La foi dans ces mêmes arguments semble avoir été partagée par l'ensemble des groupes consultés, car le choix d'adopter la collection vestimentaire reflète l'opinion d'une majorité. «Nous voulions que tout le monde puisse parler, donner son point de vue. Nous avons fait le tour des classes et tout le monde a pu voter», détaille la directrice en insistant sur le consensus et le ralliement général.

Certains élèves réfractaires à l'imposition de tenues uniformisées ont invoqué la perte de l'expression de soi par l'habillement. En soumettant cette considération au fournisseur choisi (Flip Design, de Drummondville), Mme Couturier s'est fait raconter que des intervenants d'écoles où des uniformes avaient été intégrés disaient maintenant pouvoir identifier plus facilement la personnalité des jeunes. Au lieu de reconnaître les élèves par leur style vestimentaire, les enseignants les décrivent désormais selon des traits de caractère.

«Nous voulons offrir un milieu encadrant et sécuritaire. On ne souhaite pas qu'il arrive un drame dans notre école, mais nous croyons que les vêtements scolaires permettraient de mieux identifier des gens mal intentionnés. Il y a d'autres aspects, aussi, comme l'hypersexualisation. Nous croyons que l'implantation des vêtements scolaires va créer un climat harmonieux», résume Mme Couturier.

Avec l'appui du conseil d'établissement, un «comité des vêtements scolaires» réunissait depuis l'automne la présidente du conseil des élèves, trois enseignants et une conseillère d'orientation. Maintenant que la décision d'implantation a été confirmée, d'autres élèves et membres du personnel se grefferont au comité pour développer la suite des choses, toujours dans une optique la plus démocratique possible.

D'ici la fin de l'année scolaire, on procédera au choix de la collection de vêtements avec une possibilité de vote pour certains éléments. En septembre 2015, les parents pourront rencontrer les représentants de Flip Design, et la collection 2016-2017 sera dévoilée en octobre. Les commandes pour cette première rentrée avec vêtements scolaires se feront en avril et mai 2016 et les vêtements devraient être livrés en août.

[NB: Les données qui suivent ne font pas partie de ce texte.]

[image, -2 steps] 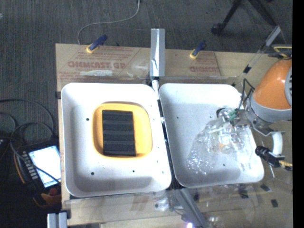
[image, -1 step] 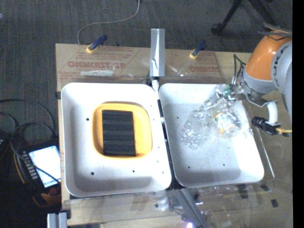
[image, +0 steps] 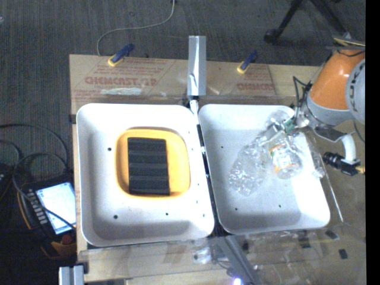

Une garde-robe de base comprenant deux pantalons et trois polos coûterait en moyenne 136 $ la première année. «Le but n'était pas de vider les poches des parents. Du soutien financier pourra être offert pour les parents qui auraient de la difficulté. Nous voulons aussi ouvrir une friperie au sein de l'école. Nous avons une préoccupation d'être écoresponsables», conclut Mme Couturier.

À ce jour, au niveau secondaire dans les commissions scolaires du Chemin-du-Roy et de l'Énergie, seule l'école Val-Mauricie du secteur Shawinigan-Sud impose une collection vestimentaire.